Your assignment - Whenever the string "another" turns up in a line below, that line should be copied.

+++ Data supplied

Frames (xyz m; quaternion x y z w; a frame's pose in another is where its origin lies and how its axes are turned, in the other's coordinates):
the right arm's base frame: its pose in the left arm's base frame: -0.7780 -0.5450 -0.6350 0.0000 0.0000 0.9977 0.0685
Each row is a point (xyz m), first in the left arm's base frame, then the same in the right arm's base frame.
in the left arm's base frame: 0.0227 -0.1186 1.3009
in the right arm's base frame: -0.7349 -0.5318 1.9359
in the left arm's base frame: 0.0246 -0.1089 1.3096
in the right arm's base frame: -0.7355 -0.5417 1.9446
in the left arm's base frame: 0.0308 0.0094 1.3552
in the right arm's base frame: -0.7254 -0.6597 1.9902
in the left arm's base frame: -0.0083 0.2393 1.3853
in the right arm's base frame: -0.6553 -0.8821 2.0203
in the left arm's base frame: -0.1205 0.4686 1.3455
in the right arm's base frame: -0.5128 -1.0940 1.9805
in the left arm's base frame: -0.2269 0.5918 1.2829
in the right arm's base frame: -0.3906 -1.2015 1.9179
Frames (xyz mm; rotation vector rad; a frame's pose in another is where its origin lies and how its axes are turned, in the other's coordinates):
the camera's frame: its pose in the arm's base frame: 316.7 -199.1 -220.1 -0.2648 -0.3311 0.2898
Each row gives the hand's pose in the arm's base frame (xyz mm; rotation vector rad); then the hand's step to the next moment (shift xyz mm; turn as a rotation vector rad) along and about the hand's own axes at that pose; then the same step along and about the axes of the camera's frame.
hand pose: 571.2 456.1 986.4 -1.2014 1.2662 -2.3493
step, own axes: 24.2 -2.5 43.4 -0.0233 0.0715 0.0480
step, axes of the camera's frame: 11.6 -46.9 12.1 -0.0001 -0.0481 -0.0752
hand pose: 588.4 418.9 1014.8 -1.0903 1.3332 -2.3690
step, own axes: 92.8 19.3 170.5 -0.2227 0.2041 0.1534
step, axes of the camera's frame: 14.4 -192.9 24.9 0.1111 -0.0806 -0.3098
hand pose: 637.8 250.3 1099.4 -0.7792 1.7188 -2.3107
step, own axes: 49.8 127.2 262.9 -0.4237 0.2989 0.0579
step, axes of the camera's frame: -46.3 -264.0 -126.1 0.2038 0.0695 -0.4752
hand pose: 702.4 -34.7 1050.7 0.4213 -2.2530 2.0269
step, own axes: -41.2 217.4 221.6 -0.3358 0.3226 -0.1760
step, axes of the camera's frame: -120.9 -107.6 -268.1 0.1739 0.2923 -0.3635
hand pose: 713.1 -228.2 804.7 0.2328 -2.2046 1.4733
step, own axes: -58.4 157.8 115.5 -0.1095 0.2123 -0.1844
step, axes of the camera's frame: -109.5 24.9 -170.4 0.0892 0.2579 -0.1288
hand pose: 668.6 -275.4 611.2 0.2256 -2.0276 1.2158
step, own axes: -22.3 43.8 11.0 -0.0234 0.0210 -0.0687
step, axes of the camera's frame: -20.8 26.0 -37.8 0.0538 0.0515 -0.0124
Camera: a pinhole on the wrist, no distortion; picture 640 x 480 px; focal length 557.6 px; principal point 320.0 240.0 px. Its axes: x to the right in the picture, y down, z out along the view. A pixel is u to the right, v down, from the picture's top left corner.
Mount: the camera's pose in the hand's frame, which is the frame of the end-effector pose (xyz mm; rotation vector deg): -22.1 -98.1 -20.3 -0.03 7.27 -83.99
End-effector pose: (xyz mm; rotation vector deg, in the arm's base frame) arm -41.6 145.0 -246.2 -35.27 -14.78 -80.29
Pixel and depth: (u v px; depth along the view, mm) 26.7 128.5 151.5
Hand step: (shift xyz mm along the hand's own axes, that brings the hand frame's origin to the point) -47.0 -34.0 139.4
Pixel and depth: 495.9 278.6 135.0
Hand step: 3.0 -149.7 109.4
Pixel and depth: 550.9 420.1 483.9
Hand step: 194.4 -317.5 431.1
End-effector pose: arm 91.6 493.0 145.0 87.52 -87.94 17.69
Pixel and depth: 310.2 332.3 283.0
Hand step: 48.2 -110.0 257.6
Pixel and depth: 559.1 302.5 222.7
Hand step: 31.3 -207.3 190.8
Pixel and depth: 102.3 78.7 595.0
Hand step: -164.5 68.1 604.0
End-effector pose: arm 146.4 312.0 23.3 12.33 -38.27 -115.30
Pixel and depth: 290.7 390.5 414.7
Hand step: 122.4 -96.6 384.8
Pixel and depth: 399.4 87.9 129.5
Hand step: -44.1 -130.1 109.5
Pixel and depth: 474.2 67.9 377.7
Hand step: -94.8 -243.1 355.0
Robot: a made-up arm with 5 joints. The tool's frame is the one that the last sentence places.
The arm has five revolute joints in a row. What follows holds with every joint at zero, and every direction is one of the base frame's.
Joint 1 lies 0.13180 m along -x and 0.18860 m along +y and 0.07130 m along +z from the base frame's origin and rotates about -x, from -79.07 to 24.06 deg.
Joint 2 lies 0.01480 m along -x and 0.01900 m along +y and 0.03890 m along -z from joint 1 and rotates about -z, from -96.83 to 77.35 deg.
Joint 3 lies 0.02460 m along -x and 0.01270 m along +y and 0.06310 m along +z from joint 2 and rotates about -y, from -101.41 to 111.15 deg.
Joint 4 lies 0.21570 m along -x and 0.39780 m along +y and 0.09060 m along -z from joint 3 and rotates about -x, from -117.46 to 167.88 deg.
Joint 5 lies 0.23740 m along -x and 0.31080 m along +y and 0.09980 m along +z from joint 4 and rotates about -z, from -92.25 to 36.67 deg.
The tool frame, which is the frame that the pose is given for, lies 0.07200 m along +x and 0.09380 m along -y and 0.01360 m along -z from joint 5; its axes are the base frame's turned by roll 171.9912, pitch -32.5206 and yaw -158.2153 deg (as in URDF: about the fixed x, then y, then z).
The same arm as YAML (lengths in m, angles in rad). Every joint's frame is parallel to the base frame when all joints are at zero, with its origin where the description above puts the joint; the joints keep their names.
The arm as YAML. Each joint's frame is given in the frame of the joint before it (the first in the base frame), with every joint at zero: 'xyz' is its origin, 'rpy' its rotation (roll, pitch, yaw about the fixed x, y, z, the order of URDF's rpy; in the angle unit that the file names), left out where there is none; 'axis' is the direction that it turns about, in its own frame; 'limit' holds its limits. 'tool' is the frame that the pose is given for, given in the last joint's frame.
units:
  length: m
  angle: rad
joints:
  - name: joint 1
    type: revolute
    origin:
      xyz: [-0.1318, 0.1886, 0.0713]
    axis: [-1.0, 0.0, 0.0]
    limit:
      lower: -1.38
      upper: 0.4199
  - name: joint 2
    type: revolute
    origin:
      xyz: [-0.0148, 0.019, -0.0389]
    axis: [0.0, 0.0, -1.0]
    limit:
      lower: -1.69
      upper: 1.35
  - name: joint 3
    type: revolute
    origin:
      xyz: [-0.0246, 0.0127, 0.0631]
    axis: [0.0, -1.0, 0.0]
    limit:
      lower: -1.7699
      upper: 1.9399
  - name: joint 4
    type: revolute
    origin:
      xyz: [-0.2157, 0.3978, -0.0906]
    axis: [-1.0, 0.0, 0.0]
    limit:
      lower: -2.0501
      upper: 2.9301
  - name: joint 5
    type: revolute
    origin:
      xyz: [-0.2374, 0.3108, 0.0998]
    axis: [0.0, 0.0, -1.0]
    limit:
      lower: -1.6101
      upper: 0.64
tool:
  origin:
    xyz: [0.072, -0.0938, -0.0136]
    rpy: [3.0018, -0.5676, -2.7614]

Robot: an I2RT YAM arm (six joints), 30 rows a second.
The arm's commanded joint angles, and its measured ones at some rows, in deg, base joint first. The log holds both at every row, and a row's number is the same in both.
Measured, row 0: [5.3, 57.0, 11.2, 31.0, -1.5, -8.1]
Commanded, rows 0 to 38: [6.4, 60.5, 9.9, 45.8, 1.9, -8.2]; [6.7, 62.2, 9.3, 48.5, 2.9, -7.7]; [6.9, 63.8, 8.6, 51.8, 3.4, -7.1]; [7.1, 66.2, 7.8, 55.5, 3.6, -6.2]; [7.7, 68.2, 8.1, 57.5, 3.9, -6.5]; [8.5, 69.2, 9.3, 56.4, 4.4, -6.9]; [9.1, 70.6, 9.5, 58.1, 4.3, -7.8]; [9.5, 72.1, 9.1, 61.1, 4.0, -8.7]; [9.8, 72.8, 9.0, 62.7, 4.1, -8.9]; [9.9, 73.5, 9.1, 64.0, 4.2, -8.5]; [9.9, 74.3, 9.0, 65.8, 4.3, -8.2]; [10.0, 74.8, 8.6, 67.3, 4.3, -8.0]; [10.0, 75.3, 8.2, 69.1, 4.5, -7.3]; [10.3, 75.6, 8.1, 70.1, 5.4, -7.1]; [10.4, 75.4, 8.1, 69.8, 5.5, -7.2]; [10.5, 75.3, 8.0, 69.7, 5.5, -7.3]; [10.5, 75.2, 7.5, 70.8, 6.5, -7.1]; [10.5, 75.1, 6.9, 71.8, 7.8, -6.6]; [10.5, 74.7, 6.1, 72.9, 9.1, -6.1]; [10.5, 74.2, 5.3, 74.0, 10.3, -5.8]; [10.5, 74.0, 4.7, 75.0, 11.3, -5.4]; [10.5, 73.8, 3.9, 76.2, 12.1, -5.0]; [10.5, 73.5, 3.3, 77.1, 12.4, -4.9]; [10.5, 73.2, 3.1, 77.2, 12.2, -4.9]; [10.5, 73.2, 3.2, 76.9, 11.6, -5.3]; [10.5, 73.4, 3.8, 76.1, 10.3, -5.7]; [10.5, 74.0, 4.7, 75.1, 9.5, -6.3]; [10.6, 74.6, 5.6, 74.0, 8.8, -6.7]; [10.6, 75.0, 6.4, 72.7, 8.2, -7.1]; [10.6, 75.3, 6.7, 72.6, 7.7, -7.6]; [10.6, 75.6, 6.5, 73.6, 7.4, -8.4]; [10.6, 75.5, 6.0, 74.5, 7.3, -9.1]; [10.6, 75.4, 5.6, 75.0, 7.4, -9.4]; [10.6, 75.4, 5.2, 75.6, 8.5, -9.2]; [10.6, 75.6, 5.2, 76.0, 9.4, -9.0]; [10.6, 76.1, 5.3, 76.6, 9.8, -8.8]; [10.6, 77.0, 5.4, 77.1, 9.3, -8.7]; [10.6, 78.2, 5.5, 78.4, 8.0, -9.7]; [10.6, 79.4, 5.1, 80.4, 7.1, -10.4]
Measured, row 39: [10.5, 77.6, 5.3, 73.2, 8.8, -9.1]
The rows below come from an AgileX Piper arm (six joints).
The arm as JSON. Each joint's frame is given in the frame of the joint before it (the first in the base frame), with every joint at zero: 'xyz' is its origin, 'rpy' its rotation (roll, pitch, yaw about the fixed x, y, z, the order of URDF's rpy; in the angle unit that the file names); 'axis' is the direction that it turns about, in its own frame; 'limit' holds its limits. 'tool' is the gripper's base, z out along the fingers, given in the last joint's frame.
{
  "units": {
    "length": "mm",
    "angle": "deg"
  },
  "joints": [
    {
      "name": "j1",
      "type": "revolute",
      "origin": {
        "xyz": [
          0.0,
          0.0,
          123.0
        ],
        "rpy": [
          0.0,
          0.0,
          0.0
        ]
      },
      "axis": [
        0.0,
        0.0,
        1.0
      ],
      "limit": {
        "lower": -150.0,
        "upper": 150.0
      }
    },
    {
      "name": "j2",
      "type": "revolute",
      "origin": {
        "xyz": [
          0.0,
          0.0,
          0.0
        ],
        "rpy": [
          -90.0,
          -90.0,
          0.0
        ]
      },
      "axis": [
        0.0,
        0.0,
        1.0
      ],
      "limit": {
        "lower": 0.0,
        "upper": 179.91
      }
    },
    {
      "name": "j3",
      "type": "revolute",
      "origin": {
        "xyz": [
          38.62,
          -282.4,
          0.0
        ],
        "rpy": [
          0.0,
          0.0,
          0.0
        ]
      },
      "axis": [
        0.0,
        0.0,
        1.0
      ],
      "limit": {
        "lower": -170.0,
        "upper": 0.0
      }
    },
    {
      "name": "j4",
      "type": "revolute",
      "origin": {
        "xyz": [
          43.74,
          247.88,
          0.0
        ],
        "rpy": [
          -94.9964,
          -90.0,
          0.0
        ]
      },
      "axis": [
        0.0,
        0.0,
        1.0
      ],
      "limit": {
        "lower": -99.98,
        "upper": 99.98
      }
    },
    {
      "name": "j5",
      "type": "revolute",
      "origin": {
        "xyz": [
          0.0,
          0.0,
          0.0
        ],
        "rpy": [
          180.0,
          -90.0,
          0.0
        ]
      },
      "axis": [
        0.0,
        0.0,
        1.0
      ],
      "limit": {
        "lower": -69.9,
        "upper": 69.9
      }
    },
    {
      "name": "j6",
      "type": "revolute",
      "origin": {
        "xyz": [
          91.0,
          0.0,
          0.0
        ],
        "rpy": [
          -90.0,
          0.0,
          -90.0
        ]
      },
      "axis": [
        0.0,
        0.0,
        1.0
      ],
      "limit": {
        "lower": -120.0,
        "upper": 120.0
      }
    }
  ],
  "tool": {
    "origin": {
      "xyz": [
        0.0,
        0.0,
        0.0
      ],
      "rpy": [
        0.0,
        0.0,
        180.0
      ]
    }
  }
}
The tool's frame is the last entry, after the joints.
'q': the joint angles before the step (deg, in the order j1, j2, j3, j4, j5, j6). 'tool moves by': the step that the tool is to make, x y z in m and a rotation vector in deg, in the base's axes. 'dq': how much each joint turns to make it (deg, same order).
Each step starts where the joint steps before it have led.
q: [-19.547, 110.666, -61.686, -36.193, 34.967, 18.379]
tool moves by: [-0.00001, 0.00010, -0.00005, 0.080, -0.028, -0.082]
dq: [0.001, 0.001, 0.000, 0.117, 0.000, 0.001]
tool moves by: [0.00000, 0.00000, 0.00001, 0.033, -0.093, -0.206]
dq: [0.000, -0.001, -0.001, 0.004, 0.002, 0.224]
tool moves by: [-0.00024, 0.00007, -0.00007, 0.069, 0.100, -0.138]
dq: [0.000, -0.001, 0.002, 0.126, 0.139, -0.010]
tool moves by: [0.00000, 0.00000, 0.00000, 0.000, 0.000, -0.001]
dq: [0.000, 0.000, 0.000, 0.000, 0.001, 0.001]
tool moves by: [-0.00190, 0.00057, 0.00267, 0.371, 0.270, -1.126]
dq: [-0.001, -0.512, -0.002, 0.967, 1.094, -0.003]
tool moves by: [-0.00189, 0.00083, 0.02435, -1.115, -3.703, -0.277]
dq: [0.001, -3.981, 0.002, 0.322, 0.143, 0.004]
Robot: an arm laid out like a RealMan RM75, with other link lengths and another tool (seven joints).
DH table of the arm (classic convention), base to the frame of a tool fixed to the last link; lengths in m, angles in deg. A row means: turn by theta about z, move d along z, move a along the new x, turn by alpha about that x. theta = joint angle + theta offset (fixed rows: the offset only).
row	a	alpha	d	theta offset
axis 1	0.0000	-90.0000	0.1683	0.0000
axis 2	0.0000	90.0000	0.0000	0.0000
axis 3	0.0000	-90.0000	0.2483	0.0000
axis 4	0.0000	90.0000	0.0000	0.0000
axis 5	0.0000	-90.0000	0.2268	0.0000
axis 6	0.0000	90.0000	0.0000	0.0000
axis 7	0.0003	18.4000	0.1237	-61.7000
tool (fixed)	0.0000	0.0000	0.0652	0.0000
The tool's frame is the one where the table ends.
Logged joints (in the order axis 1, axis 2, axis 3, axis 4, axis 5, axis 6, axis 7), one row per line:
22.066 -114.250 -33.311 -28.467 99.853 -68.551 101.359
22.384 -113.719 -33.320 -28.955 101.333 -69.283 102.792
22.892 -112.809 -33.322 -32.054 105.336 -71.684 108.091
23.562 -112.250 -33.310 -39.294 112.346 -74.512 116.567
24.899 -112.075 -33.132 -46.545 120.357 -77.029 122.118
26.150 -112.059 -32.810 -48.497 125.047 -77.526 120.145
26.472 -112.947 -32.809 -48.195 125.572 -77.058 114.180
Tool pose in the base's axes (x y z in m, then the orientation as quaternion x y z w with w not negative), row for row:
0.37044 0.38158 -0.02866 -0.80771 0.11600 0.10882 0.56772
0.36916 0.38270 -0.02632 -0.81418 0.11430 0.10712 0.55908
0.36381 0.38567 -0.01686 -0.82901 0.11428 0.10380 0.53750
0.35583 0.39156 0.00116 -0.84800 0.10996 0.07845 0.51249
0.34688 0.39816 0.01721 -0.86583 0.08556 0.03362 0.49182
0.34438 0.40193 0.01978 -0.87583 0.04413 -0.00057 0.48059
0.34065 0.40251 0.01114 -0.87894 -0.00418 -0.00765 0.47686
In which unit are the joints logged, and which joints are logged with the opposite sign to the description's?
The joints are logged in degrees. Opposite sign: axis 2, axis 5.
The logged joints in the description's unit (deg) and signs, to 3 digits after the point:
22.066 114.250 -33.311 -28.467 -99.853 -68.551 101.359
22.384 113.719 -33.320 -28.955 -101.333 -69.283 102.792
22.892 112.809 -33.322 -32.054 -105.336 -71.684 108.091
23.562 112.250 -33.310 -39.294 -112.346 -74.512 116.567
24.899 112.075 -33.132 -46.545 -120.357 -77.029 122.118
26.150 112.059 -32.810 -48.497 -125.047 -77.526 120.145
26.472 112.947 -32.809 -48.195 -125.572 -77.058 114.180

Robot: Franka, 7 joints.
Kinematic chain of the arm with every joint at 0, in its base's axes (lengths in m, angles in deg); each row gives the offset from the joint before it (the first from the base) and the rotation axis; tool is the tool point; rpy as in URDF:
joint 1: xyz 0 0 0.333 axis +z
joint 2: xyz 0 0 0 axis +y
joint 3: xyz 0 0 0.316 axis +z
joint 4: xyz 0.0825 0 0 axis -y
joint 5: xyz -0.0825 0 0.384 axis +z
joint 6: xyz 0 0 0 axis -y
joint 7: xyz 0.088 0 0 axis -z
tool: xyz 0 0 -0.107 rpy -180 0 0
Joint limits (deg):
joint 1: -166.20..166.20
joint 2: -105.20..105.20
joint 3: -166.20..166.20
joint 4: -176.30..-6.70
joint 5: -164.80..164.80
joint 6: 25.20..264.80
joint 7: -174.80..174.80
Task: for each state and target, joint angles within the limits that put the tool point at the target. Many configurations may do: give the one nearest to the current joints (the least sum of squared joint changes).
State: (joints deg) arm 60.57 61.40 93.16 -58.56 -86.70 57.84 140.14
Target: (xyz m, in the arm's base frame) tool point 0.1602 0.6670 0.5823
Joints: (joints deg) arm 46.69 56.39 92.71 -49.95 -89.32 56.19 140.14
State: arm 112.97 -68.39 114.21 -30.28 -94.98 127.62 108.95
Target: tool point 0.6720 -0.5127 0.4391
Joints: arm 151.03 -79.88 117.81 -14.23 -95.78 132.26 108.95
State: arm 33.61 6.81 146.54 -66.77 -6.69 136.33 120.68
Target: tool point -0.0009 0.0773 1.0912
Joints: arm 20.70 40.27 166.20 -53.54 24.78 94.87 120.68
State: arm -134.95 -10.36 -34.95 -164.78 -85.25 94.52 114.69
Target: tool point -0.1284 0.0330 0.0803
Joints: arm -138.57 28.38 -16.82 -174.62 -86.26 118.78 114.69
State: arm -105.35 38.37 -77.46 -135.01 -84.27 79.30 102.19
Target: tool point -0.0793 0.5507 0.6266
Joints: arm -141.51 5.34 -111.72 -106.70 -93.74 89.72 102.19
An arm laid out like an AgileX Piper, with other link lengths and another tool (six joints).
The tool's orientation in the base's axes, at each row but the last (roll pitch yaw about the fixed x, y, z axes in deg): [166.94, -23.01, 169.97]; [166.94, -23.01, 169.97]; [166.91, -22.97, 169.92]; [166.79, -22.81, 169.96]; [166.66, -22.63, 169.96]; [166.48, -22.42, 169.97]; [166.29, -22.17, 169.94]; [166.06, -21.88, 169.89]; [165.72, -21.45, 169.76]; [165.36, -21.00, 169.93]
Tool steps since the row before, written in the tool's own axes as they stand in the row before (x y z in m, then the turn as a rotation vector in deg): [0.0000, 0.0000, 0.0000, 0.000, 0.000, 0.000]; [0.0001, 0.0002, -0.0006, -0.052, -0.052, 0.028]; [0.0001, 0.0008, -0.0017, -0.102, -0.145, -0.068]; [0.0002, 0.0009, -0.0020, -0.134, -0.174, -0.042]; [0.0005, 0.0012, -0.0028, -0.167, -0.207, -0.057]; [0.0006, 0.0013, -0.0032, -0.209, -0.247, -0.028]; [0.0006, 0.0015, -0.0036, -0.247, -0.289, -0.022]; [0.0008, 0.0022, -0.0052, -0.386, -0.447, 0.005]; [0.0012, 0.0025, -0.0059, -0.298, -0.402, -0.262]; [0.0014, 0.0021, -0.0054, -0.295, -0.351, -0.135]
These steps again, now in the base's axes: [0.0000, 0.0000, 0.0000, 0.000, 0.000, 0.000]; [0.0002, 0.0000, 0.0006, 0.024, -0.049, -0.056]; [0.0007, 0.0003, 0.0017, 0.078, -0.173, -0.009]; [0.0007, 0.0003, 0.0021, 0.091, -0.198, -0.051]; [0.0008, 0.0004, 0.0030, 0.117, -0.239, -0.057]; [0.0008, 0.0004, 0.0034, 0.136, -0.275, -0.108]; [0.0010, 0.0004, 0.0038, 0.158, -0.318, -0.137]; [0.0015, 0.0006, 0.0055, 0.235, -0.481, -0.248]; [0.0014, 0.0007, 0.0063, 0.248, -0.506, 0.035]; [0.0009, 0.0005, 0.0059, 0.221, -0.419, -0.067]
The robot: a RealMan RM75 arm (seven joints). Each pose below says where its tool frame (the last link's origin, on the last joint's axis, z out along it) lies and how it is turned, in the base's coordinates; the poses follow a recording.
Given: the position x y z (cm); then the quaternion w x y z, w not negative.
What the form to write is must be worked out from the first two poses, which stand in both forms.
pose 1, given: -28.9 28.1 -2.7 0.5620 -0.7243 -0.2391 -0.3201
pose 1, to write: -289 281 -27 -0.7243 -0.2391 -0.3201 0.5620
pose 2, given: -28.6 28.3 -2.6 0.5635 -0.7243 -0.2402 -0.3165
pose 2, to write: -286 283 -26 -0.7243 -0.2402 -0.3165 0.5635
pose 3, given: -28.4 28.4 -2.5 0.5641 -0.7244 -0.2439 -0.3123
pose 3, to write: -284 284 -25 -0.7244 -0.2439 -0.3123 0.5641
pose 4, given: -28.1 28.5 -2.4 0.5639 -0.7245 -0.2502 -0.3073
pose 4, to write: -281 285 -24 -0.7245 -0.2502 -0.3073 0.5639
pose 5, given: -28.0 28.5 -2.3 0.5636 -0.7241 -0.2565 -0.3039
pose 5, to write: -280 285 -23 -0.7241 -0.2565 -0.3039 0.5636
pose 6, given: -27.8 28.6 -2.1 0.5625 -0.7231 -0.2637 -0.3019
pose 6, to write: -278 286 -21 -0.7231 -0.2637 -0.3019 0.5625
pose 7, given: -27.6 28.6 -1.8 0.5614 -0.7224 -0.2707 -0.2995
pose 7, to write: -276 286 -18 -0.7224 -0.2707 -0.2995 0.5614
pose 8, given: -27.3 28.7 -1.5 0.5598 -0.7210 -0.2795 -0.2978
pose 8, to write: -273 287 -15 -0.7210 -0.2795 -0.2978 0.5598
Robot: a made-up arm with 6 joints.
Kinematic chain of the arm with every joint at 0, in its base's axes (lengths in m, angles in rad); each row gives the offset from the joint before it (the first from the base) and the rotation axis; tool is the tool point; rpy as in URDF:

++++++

Reply -
Frames (xyz m; quaternion x y z w; a frame's pose in another is where its origin lies and how its axes are turned, in the other's coordinates):
Frames (xyz mm; rotation vector rad; a frame's pose in another is where its origin lies and how its axes are turned, in the other's coordinates):
Robot: an arm laid out like a RealMan RM75, with other link lengths and another tool (seven joints).
An arm laid out like an AgileX Piper, with other link lengths and another tool (six joints).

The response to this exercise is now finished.